**INSTRUCTIONS FOR THE TASK**
Reproduce only the lines of the material below that start at the line containing "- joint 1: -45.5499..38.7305" and stop at the line containing "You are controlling". Keep both end lines.

┌────────

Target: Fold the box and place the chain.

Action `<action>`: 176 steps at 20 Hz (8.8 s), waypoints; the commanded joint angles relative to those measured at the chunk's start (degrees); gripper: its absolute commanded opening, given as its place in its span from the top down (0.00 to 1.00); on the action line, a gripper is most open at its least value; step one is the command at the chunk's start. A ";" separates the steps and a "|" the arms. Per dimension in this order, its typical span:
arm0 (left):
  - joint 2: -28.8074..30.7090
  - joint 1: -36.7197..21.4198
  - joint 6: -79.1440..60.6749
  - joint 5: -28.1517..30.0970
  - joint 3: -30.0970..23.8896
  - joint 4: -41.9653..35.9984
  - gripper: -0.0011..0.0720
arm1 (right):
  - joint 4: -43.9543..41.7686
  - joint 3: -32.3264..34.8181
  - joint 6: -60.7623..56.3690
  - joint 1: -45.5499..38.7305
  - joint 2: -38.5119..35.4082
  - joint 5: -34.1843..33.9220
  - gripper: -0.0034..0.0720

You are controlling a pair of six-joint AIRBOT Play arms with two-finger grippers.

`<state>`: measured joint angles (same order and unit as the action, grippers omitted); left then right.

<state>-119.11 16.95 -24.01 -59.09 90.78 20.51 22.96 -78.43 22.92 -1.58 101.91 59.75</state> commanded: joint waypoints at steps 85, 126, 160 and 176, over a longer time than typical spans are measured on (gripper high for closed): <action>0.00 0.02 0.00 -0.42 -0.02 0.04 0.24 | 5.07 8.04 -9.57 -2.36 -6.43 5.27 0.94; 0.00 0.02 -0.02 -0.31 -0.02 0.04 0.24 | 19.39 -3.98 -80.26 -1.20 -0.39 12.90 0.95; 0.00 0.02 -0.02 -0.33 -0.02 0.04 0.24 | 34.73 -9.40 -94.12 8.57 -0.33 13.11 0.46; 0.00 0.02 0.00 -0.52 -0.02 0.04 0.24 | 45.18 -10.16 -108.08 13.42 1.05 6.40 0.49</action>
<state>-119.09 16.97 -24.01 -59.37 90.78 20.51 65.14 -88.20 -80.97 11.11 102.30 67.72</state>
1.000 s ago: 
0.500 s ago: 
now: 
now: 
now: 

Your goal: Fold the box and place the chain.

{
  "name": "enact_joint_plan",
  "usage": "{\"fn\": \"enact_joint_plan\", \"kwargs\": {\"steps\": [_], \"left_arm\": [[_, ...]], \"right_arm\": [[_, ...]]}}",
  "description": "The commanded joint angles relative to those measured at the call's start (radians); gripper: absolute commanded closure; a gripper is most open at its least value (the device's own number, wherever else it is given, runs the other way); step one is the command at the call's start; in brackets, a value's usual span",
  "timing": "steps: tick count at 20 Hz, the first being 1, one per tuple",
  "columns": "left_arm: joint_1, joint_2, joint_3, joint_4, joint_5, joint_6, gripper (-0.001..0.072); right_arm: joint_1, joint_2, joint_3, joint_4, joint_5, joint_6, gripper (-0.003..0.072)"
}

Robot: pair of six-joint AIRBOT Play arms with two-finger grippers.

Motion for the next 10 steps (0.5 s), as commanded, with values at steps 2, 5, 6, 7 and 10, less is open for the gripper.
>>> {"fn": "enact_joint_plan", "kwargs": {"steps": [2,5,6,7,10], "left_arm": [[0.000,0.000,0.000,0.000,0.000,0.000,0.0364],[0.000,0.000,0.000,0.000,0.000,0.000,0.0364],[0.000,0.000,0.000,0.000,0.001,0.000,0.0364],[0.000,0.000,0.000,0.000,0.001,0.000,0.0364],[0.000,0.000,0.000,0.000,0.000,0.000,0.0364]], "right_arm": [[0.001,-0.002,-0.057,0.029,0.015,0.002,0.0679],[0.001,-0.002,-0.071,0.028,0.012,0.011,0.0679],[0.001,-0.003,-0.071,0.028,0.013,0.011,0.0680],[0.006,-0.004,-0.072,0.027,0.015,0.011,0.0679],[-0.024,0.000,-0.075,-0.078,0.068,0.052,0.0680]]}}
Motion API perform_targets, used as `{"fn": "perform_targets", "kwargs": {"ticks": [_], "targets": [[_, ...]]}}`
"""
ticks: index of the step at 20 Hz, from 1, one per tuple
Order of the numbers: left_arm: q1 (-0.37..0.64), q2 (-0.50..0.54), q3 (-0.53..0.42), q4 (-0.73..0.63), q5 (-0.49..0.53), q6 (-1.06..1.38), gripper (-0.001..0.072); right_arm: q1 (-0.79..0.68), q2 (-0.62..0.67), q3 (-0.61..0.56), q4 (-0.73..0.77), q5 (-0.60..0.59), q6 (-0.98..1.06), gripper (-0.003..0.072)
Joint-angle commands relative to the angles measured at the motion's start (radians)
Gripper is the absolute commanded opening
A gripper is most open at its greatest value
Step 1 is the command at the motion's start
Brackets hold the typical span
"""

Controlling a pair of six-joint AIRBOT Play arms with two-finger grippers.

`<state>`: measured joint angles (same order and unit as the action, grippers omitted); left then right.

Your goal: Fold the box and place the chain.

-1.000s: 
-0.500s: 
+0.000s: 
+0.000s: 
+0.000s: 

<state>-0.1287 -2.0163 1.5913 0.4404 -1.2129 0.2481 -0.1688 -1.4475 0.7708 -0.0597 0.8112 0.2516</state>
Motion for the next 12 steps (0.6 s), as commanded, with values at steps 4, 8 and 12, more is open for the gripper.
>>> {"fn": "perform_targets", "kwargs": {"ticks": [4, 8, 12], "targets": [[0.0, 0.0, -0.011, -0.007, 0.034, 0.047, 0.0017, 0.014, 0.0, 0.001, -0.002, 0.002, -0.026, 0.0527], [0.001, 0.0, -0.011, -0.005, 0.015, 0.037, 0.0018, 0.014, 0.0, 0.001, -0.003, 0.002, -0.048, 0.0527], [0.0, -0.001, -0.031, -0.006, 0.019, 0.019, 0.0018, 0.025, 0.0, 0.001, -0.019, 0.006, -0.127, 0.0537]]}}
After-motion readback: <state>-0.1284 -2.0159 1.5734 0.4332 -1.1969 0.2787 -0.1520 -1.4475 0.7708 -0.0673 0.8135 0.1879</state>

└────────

**EXERCISE RESPONSE**
  - joint 1: -45.5499..38.7305
  - joint 2: -38.5119..35.4082
  - joint 5: -34.1843..33.9220
  - gripper: -0.0034..0.0720

You are controlling a pair of six-joint AIRBOT Play arms with two-finger grippers.

Here the answer is complete.